Our scoring considerations assessed not only the vacuum motor but also the effectiveness of the filtration systems, the quality of the seals in the vacuum, and the nature of the internal airflow as debris is transported to the dustbin or collection bag.
Ease of Use
We drilled down on the real-world practicality of a vacuum in our ease of use testing. This characteristic influences the cleaning effectiveness of each vacuum since you'll more frequently use a vacuum that is a pleasure to operate.
Imagine testing over thirty vacuums on a slalom course of traffic cones with a decibel meter and a stopwatch, and you get an idea of just the first hour of ease of use testing. We then moved on to an obstacle course of furniture and tested how each vacuum handles tight corners and low clearances. Some vacuums have an ingenious folding feature that allows them to reach under furniture, giving our backs a break from an arduous chore.
Additional factors in our testing included evaluating dustbin capacity, the experience of emptying the dustbin, the ability to clean the brush roll, the versatility of the included tools, and the maintenance of various components.
We also assessed the effectiveness of upholstery cleaning performance. Here, we again employed coffee grounds, with 1/16 cup on a pillow and 1/16 cup on an ironing board, and then did one pass with the upholstery tool supplied with each vacuum.
Battery
Battery longevity is a critical factor for the cordless stick vacuums we tested, but it doesn't apply to canister or upright vacuums.

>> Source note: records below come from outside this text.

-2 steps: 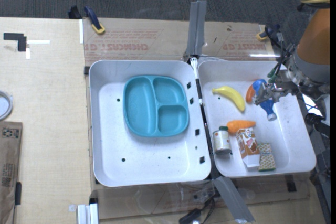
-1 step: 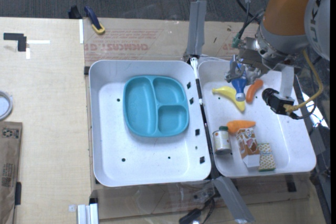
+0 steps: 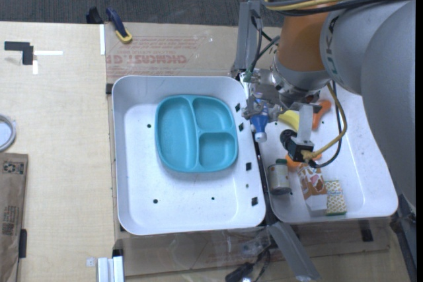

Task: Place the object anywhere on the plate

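Closed on a small blue object (image 3: 259, 122), by the look of it: gripper (image 3: 258, 113) low over the seam where the left bin (image 3: 119, 155) meets the right bin (image 3: 378, 168). Dark finger parts on either side of the blue body, white tip pointing down toward the near side. Hard to call the hold firm from this angle.

Long axis of the object roughly upright, tilted a little near-ward. Hangs just right of the plate (image 3: 196, 133), near its right rim but not yet over it. No sign of contact with the bin floor.

Plate teal, three sections, flat in the far half of the left bin, well clear of the bin walls.

Back in the right bin: a yellow piece (image 3: 289, 119) and an orange piece (image 3: 322, 113) beside the wrist, a can (image 3: 279, 179) nearer, small boxes (image 3: 325, 195) near-right.

Judged step: carry in progress, release not yet done. Needs a short travel left, so that the blue thing sits above one of the sections, then a lowering and an opening. Main risk: dropping too early and landing on the seam or the bare floor between rim and wall.
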Controlling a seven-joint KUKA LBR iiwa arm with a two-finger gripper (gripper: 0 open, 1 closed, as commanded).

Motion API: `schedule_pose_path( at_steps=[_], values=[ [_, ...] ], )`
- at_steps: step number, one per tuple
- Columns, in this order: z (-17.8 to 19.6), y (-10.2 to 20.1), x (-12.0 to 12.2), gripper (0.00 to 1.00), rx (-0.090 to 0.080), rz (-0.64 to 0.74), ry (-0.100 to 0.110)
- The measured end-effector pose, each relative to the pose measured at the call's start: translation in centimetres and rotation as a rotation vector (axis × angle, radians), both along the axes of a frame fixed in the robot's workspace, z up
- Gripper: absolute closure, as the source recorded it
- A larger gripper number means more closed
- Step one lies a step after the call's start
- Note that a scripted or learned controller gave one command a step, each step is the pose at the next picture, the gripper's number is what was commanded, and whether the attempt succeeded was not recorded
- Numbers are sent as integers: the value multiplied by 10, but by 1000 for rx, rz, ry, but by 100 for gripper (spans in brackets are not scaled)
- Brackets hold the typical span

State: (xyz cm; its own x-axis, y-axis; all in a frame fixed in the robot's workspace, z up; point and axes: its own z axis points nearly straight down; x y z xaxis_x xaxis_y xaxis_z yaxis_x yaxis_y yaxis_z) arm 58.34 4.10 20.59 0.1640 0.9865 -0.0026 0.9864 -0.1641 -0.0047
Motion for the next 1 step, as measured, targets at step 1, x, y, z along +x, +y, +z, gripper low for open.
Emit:
schedule_pose_path(
  at_steps=[1],
  values=[
    [-16,56,9,100,0,110,0]
  ],
)
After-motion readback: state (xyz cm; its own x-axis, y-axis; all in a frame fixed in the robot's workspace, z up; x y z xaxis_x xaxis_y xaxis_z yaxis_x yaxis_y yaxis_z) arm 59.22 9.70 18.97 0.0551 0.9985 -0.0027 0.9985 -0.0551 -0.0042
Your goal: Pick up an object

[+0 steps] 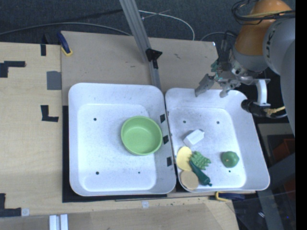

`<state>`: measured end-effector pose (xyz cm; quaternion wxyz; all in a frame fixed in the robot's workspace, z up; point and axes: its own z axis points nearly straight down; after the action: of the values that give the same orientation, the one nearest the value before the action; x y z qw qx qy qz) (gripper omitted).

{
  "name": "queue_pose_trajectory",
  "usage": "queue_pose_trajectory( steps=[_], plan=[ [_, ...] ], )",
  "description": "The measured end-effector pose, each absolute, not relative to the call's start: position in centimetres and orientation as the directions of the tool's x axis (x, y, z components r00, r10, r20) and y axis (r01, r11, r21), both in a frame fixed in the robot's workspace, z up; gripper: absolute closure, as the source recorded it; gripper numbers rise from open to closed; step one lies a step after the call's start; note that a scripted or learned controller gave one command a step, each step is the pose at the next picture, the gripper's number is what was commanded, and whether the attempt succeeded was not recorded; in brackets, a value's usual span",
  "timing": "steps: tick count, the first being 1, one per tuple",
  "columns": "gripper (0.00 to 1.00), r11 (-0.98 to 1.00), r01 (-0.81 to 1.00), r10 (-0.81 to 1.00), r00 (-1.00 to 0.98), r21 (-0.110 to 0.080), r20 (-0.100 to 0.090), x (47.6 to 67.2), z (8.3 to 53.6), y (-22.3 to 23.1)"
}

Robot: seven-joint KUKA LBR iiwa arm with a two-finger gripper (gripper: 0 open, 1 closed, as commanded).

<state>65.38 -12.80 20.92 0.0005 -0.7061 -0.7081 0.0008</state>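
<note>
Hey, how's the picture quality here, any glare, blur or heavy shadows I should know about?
Camera view: lighting even and soft, with slight glare on the white bins' rims; the green bowl casts a faint shadow; the whole frame is a bit grainy, and the claw is softer than the bin contents.

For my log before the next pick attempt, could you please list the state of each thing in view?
pincer: open, nothing between its fingers, above the right bin's far rim
green bowl: upright, in the left bin
white block: lying in the right bin, apart from the rest
green ball: resting alone in the right bin
green leafy toy: lying against the yellow pieces
</note>
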Motion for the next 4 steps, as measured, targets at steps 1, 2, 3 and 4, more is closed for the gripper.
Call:
queue_pose_trajectory(
  steps=[1,2,3,4],
  plan=[
    [0.0,0.003,1.0,1.0,-0.003,-0.002,-0.001,65.4,20.9,-12.8],
    [0.0,0.002,1.0,1.0,-0.002,-0.002,-0.001,64.4,16.0,-12.4],
    [0.0,0.002,1.0,1.0,-0.002,-0.007,0.0,64.5,11.1,-11.5],
    [0.0,0.002,1.0,1.0,-0.002,-0.003,-0.002,64.4,8.7,-11.5]
  ],
)
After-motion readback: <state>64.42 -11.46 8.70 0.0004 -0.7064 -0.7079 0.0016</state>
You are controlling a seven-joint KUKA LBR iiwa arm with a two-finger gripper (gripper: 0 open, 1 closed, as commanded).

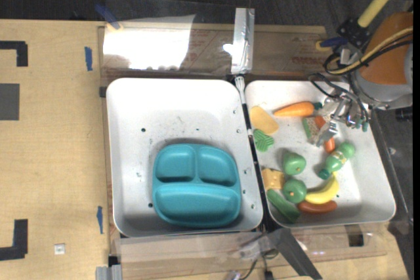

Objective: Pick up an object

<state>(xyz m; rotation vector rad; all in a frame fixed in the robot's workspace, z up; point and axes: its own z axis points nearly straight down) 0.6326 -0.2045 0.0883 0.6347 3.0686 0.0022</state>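
Note:
My gripper [331,120] hangs low over the far right part of the right bin [380,187], its metal parts cluttered with cables. Right beside it lie a small orange-red piece [330,144] and a grey-green piece [312,128]; I cannot make out whether either is touched. An orange carrot [295,109] lies just left of the gripper. A green toy vegetable [336,159] sits a little below it. Further toward the front are two green apples [294,162] [294,190], a banana [326,192] and a red sausage-like piece [317,207].
The left bin [125,108] holds a teal divided tray [195,185]. A yellow piece [264,120], a green ridged piece [262,140] and a dark green cucumber [282,205] lie along the right bin's left wall. The arm's orange band [387,56] looms at the upper right.

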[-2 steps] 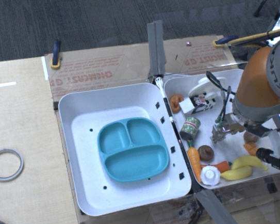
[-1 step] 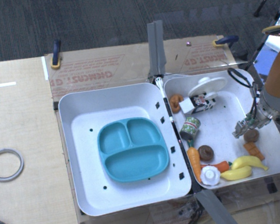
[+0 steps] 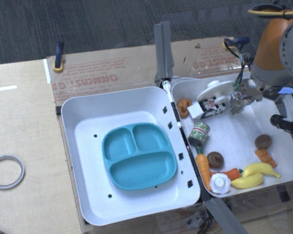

A good battery system affects a vacuum's usability and functionality and determines its cleaning area coverage.
Our battery testing procedure involved timing a vacuum on the low power setting after fully charging it. We operated each vacuum until it lost power. After fully recharging the battery, we timed how long before it lost power, but in this case, we ran it at the maximum setting. Our testing conditions for each vacuum were consistent and didn't involve any attachments or modifications.
Additional considerations when assessing the battery included the arrangement for recharging the vacuum, whether it comes with a stand, how easily it leans against the wall of a storage closet, or whether it requires installing a wall mount for storage.